Write out every line of the data below exactly as given.

BEGIN Task data

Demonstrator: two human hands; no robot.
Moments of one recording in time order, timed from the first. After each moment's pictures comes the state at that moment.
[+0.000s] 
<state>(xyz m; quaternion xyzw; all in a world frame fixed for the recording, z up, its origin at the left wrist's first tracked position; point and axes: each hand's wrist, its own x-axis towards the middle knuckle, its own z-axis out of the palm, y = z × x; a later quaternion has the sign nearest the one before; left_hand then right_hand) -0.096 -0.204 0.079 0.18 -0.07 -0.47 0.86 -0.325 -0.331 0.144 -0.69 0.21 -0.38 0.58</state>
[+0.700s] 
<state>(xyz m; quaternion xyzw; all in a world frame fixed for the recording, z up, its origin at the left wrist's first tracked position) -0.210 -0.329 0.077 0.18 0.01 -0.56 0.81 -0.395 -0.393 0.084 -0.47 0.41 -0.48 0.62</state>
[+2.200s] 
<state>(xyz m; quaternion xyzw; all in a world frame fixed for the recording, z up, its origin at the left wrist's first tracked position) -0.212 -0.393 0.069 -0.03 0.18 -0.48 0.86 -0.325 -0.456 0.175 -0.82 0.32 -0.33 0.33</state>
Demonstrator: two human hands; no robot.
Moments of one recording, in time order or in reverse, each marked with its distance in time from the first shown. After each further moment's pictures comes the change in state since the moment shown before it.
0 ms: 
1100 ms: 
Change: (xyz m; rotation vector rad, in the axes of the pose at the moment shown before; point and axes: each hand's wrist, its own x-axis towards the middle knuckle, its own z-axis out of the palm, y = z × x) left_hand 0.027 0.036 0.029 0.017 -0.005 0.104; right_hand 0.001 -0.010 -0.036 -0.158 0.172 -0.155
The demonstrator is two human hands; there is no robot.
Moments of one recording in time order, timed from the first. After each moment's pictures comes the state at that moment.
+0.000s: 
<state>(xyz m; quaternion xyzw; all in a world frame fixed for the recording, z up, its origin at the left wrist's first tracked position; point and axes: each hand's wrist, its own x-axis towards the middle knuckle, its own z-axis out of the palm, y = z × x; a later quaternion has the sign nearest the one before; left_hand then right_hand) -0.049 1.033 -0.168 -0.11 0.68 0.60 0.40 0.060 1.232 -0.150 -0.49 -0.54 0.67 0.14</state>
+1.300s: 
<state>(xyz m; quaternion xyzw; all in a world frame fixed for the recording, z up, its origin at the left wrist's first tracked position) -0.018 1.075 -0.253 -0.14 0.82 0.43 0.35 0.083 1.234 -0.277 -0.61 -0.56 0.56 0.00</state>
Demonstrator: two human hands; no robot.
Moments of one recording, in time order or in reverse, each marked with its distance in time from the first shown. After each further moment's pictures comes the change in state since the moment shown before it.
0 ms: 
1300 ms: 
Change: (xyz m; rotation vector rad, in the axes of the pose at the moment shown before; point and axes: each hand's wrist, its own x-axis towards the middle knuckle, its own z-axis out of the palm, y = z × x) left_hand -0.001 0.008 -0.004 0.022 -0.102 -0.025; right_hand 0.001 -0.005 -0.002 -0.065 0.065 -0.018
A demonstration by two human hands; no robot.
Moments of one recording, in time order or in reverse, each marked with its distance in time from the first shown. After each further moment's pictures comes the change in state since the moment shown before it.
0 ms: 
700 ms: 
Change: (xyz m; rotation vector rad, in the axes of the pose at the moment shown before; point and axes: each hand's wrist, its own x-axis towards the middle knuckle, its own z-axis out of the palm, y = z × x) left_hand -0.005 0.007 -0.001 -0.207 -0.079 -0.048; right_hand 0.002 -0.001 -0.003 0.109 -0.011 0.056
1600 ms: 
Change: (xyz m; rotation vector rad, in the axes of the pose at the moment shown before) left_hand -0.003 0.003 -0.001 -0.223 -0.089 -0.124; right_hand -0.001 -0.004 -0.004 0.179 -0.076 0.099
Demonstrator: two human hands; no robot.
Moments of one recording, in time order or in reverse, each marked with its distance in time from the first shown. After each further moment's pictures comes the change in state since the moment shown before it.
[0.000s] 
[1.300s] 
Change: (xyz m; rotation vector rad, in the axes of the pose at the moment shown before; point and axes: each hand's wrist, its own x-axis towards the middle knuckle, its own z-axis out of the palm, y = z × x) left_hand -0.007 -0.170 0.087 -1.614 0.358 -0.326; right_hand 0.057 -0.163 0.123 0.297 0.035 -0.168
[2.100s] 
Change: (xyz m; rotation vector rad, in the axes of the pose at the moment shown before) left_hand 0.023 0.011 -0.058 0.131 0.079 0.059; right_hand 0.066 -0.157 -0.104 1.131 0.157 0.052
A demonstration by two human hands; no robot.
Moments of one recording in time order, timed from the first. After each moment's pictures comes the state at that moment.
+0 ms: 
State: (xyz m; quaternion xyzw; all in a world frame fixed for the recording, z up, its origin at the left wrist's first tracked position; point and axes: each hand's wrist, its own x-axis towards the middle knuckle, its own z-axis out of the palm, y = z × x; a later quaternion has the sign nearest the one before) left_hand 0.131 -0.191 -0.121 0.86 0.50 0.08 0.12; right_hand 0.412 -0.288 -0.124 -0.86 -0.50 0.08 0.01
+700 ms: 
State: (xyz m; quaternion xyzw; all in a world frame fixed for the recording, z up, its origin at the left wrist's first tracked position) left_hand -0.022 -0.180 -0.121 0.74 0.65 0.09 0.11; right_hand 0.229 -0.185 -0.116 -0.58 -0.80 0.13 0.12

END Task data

Written reply.
Demonstrator: two human hands; no robot.
Moments of one recording in time order, timed from the first. After each moment's pictures comes the state at that moment.
[+0.000s] 
<state>(xyz m; quaternion xyzw; all in a world frame fixed for the recording, z up, its origin at the left wrist's first tracked position; point and axes: each hand's wrist, its own x-axis towards the middle knuckle, its own z-axis out of the palm, y = z × x; a later quaternion has the sign nearest the one before; left_hand then right_hand) -0.096 -0.204 0.079 0.18 -0.07 -0.47 0.86 -0.325 -0.331 0.144 -0.69 0.21 -0.38 0.58</state>
[+0.700s] 
<state>(xyz m; quaternion xyzw; all in a world frame fixed for the recording, z up, its origin at the left wrist's first tracked position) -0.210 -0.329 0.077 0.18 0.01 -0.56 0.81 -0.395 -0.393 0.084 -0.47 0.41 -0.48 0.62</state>
[+2.200s] 
<state>(xyz m; quaternion xyzw; all in a world frame fixed for the recording, z up, its origin at the left wrist's first tracked position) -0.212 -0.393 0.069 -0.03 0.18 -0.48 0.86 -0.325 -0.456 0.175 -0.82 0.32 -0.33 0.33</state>
Demonstrator: two human hands; no robot.
Moments of one recording, in time order or in reverse, each marked with its distance in time from the first shown. After each further moment's pictures comes the change in state since the moment shown before it.
0 ms: 
1100 ms: 
Change: (xyz m; rotation vector rad, in the axes of the pose at the moment shown before; point and axes: each hand's wrist, its own x-axis towards the middle knuckle, its own z-axis out of the palm, y = z × x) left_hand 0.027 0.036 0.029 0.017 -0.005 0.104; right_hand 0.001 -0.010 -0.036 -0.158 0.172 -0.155
The demonstrator is two human hands; there is no robot.
Moments of one recording in time order, timed from the first. After each moment's pictures comes the state at that moment.
+0.000s: 
<state>(xyz m; quaternion xyzw; all in a world frame fixed for the recording, z up, its origin at the left wrist's first tracked position; point and axes: each hand's wrist, its own x-axis towards the middle knuckle, its own z-axis out of the palm, y = z × x; a later quaternion has the sign nearest the one before; left_hand then right_hand) -0.049 1.033 -0.168 -0.11 0.68 0.60 0.40 0.060 1.232 -0.150 -0.49 -0.54 0.67 0.14</state>
+1.300s: 
<state>(xyz m; quaternion xyzw; all in a world frame fixed for the recording, z up, its origin at the left wrist's first tracked position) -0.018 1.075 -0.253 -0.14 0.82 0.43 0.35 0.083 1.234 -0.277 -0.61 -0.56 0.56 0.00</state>
Demonstrator: two human hands; no robot.
Moments of one recording, in time order or in reverse, each marked with its distance in time from the first shown. After each further moment's pictures comes the change in state since the moment shown before it.
0 ms: 
1300 ms: 
Change: (xyz m; rotation vector rad, in the axes of the pose at the moment shown before; point and axes: each hand's wrist, its own x-axis towards the middle knuckle, its own z-axis out of the palm, y = z × x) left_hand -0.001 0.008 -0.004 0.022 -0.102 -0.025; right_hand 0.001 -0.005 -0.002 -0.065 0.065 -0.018
A demonstration by two human hands; no robot.
Moments of one recording, in time order or in reverse, each marked with its distance in time from the first shown. After each further moment's pictures comes the change in state since the moment shown before it.
0 ms: 
700 ms: 
Change: (xyz m; rotation vector rad, in the axes of the pose at the moment shown before; point and axes: each hand's wrist, its own x-axis towards the middle knuckle, its own z-axis out of the palm, y = z × x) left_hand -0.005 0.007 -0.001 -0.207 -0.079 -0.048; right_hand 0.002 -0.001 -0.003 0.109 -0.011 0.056
1600 ms: 
Change: (xyz m; rotation vector rad, in the axes of the pose at the moment shown before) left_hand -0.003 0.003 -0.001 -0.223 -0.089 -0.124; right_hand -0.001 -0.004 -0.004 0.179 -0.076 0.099
Demonstrator: two human hands; no robot.
Moments of one recording, in time order or in reverse, each marked with its distance in time from the first shown. After each further moment's pictures comes the change in state since the moment shown before it.
[0.000s] 
[1.300s] 
Change: (xyz m; rotation vector rad, in the axes of the pose at the moment shown before; point and axes: each hand's wrist, its own x-axis towards the middle knuckle, its own z-axis out of the palm, y = z × x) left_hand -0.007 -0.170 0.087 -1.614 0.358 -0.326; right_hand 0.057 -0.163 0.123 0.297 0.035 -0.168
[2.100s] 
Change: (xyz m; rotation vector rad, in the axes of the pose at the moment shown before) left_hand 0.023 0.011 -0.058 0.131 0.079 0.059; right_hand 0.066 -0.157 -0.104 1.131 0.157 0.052
A demonstration by two human hands; no robot.
Moments of one recording in time order, timed from the first. After each moment's pictures comes the state at that moment.
+0 ms: 
State: (xyz m; quaternion xyzw; all in a world frame fixed for the recording, z up, its origin at the left wrist's first tracked position; point and axes: each hand's wrist, its own x-axis towards the middle knuckle, its own z-axis out of the palm, y = z × x; a later quaternion has the sign nearest the one before) left_hand 0.131 -0.191 -0.121 0.86 0.50 0.08 0.12; right_hand 0.412 -0.288 -0.124 -0.86 -0.50 0.08 0.01
+700 ms: 
State: (xyz m; quaternion xyzw; all in a world frame fixed for the recording, z up, its origin at the left wrist's first tracked position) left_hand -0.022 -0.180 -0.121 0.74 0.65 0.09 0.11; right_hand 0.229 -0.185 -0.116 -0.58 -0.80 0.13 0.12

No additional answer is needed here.